Supporters like Clyburn, whose support was crucial to Biden's victory within the 2020 South Carolina primary, pointed to the president's rally in North Carolina on Friday, where he appeared energetic and energetic – a stark turnaround from the previous evening.

“I know I'm not a young man anymore – that's for sure,” Biden said on the rally. “Folks, I don't walk as casually as I used to. I don't speak as fluently as I used to. I can't debate as well as I used to.”

“But I know what I know: I know how to tell the truth. I know right from wrong. And I know how to do this job. I know how to get things done. And I know, as millions of Americans know, that when you get knocked down, you get back up,” he said to thunderous applause.

Biden's team reported that the campaign has raised over $33 million since Thursday, with $26 million of that coming from smaller donations, including about half from first-time donors this election cycle. The campaign said Thursday was its best day for grassroots fundraising, while Friday, the day after the talk, was its second best.

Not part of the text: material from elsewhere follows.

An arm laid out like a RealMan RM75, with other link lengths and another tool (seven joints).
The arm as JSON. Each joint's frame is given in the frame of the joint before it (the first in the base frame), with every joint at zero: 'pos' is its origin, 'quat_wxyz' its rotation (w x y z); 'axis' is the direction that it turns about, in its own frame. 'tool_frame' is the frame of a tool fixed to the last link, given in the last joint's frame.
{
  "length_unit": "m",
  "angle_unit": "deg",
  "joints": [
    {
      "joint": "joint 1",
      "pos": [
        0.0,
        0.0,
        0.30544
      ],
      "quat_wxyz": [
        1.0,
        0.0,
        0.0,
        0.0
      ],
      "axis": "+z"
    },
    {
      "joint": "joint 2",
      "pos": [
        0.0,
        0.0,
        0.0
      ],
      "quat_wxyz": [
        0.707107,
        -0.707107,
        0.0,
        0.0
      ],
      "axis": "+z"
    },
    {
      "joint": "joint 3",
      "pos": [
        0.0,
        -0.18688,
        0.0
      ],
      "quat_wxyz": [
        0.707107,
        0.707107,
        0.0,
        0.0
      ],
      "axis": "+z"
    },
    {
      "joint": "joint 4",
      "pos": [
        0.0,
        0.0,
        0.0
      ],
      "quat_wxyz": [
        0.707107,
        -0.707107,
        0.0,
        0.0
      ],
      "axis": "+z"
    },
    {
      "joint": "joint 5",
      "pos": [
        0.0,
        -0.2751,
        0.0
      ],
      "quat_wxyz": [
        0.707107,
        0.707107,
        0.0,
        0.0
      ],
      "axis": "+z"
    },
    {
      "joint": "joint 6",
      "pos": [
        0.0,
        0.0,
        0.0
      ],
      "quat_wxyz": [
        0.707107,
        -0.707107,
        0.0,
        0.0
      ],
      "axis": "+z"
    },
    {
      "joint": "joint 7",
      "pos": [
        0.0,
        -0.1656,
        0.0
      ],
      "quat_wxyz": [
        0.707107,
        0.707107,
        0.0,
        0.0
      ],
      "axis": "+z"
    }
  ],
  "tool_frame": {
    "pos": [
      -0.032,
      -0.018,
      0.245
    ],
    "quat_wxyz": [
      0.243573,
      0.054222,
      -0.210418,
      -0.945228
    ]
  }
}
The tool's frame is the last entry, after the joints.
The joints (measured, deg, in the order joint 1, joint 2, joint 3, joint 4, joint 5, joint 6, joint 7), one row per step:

Trump aides reported that the Republican raised over $8 million on Thursday evening alone.

Michael Tyler, communications director for Biden's campaign, said there had been “no” internal discussions about Biden's resignation, but in addition acknowledged that the president had a “bad night” on stage.

Clyburn and Graham appeared on CNN's “State of the Union” and Warnock appeared on NBC's “Meet the Press.”